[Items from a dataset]
——————————

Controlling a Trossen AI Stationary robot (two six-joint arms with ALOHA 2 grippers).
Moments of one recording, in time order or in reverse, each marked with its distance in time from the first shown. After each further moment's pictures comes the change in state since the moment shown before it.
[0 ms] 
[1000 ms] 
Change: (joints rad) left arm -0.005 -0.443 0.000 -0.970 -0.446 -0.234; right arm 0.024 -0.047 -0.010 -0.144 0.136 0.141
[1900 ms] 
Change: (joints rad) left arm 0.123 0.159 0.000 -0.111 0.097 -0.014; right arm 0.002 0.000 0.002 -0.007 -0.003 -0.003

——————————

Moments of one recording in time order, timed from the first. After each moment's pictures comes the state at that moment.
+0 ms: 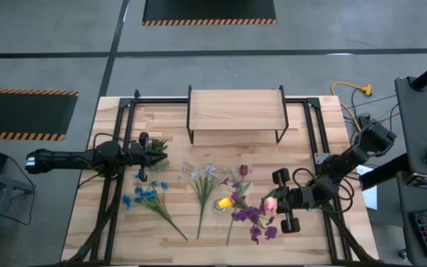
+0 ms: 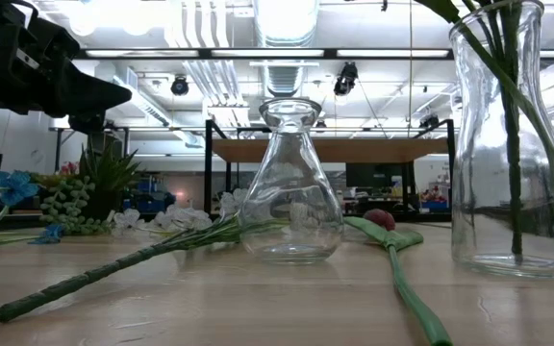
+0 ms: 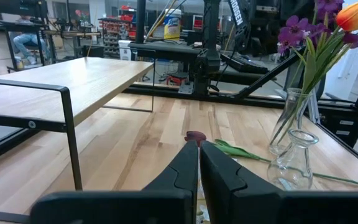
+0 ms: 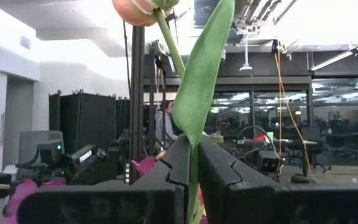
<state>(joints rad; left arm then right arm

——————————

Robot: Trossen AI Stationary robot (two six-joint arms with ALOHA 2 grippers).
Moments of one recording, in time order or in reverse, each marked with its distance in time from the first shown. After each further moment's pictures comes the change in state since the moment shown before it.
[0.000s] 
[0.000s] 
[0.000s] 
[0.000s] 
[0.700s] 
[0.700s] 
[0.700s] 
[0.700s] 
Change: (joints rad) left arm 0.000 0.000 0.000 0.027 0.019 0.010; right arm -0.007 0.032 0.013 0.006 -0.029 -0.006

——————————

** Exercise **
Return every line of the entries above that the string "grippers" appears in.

** Reply to the exercise **
Controlling a Trossen AI Stationary robot (two six-joint arms with ALOHA 2 grippers).
Robot: Trossen AI Stationary robot (two six-joint arms with ALOHA 2 grippers).

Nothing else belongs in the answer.